Maßgeblich dafür, ob ein Selbständiger die Soforthilfe erhält, sei, ob er Ausgaben in Form von Miete, Kosten für einen Firmenwagen, Steuerberaterkosten oder auch Versicherungen für die eigene Firma zu begleichen habe. "Ein Mitglied schrieb uns, dass seine Steuerberaterin ihm schon vor Einreichen des Antrags gesagt habe, dass er die Hilfe nicht bekommen werde, weil er sein Büro im eigenen Haus hat. Sein Auto, dass er fürs Geschäft nutzt, hat er schon längst abbezahlt. Nun kann er zwar nicht arbeiten, hat aber neben seinen Lebenshaltungskosten auch keine nennenswerten laufenden Kosten - und somit keinen Anspruch auf die Soforthilfe", erzählt Gatterer. Dies betreffe in Rheinland-Pfalz als Flächengebiet viele Selbständige, die von zu Hause aus arbeiten oder ihre Werkstatt ans eigene Wohnhaus angebaut haben.

Weitere laufende Kosten, die bei Arbeitnehmern zumindest anteilig vom Arbeitgeber übernommen werden, zum Beispiel die Krankenversicherung, würden bei der Berechnung zuerst einmal nicht berücksichtigt. Hinzu kommt für Gatterer: Viele Selbständige sind privatversichert. "Und bei unseren Mitgliedern ist es so, dass viel auch nicht mehr die Jüngsten sind", berichtet sie. "Das heißt, alle, die über 55 Jahre alt sind, können auch gar nicht mehr in die gesetzliche Krankenkasse wechseln und sich dort freiwillig versichern. Sie müssen also ihre teuren Privatversicherungen weiterzahlen. Nach unseren Angaben sind das zwischen 800 und 1.200 Euro im Monat. Diese Beiträge kann man in dieser besonderen Situation vielleicht stunden, aber sie müssen ja dennoch später bezahlt werden."


Selbständige wollen selbständig bleiben

Entgegen der Angaben des Bundeswirtschaftsministeriums, dass Liquiditätsrücklagen in der Corona-Krise nicht eingesetzt werden müssten, entsteht bei den Betroffenen zusehends ein anderer Eindruck: "Unsere Mitglieder geben fast alle an, dass sie quasi zahlungsunfähig sein müssten, um Anspruch auf die Soforthilfen zu haben." Diese Ausgangssituation sei für viele Selbständige problematisch: "Kein Selbständiger geht freiwillig in die Insolvenz oder pleite - im Gegenteil, man kämpft darum, weil man bewusst und gerne selbständig ist, weil man gerne seinen Beruf ausübt und natürlich auch weiterhin das eigene Angebot der Allgemeinheit zur Verfügung stellen möchte." Gatterer verweist dabei auch auf die Zeit nach der Corona-Krise: Man brauche das Gewerbe vor Ort - gerade kleine Läden prägten auch das Stadtbild und seien darüber hinaus notwendig für die Versorgung der Bevölkerung insbesondere in ländlichen Gebieten.

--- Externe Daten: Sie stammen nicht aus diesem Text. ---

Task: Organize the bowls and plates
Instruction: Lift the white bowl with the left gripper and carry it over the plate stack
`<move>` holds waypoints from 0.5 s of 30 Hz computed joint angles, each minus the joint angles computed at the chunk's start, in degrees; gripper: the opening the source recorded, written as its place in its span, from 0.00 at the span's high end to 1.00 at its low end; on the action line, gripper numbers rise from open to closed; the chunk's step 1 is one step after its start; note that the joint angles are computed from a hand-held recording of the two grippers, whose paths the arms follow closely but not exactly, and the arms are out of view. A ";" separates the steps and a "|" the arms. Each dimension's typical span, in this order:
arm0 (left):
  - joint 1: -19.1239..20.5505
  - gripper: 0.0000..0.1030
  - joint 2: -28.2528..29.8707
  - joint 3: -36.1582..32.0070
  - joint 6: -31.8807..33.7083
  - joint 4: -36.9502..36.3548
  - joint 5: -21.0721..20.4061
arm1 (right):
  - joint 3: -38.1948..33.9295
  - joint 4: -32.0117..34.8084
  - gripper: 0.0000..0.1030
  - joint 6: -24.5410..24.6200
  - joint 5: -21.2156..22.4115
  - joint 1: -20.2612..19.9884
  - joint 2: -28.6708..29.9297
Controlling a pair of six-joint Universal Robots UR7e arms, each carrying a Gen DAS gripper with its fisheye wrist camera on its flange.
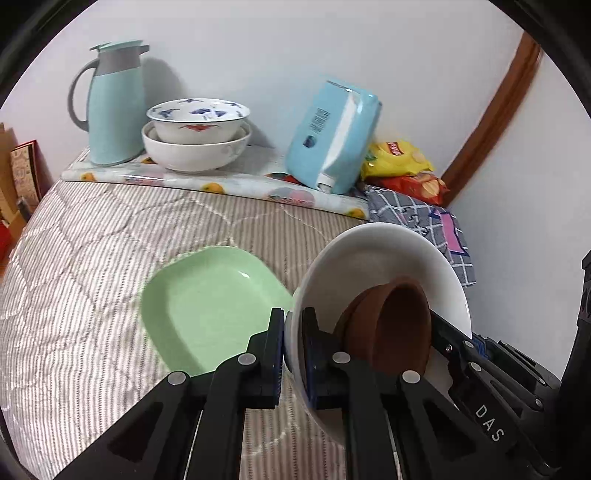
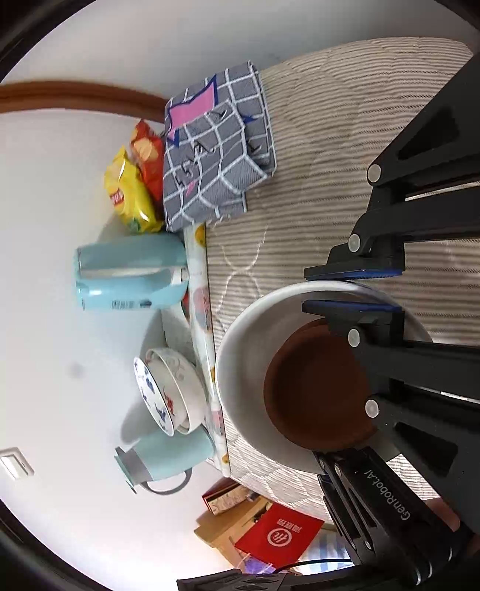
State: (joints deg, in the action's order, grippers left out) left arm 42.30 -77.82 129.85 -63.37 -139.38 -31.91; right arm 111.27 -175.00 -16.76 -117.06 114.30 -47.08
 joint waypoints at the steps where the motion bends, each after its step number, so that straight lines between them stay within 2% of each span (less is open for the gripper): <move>1: 0.09 0.90 -0.58 0.17 -0.43 0.78 0.10 | -0.34 0.40 0.90 0.20 0.23 0.16 0.35; 9: 0.92 0.90 -4.74 1.54 -3.04 5.09 1.06 | -2.66 1.78 0.90 0.51 1.71 1.48 3.22; 15: 2.24 0.90 -6.49 2.67 -1.71 3.18 0.97 | -4.64 2.96 0.90 0.79 1.22 2.44 5.36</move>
State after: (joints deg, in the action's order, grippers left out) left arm 44.55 -84.31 132.52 -65.08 -136.20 -30.94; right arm 106.63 -172.03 -15.98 -115.84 116.74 -41.72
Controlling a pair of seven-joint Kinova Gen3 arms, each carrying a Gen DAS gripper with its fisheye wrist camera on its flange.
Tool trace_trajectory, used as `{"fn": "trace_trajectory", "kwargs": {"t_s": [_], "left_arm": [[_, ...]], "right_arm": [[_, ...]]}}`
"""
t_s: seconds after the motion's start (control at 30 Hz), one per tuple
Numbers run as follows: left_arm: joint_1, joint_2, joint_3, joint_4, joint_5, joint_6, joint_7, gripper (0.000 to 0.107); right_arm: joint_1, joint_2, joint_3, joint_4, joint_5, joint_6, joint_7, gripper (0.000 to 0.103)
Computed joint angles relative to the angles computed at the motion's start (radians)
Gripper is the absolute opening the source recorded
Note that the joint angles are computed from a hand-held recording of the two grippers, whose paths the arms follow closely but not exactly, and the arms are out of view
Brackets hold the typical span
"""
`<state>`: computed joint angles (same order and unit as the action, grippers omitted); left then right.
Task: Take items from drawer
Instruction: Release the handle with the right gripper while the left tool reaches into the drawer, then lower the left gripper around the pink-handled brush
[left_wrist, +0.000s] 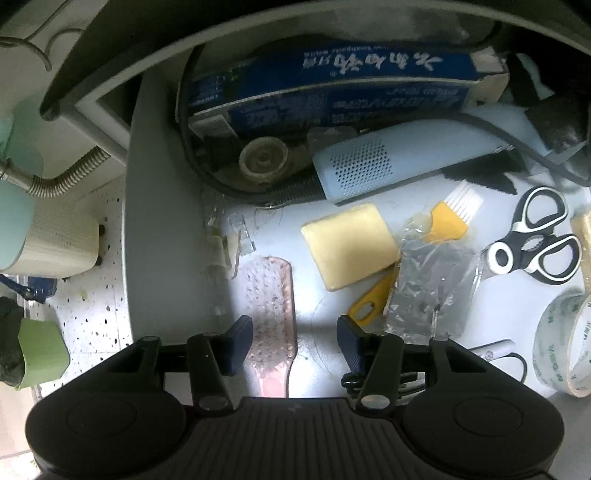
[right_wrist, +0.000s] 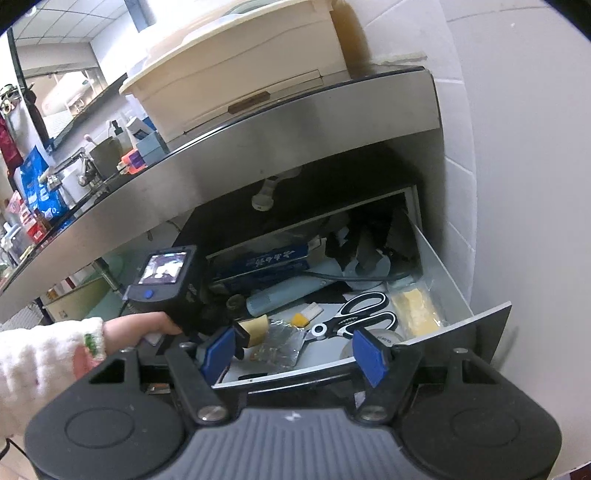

Der Bund der Selbständigen hat seine Mitglieder online zu einer Umfrage aufgerufen, um sich ein aussagekräftiges Bild der aktuellen Lage zu verschaffen. Ihn interessiert dabei auch, welche der beantragten Hilfen bereits ausgezahlt wurden. Am Dienstag lagen ihm 69 Rückmeldungen vor - nur einer der Teilnehmer habe bisher eine Auszahlung erhalten. In der Umfrage bestätigt sich für Gatterer: Rheinland-Pfalz bildet in Bezug auf die Gewährung der Soforthilfen das Schlusslicht. "Viele Betroffene fragen sich, wie lange sie das finanziell überhaupt noch aushalten."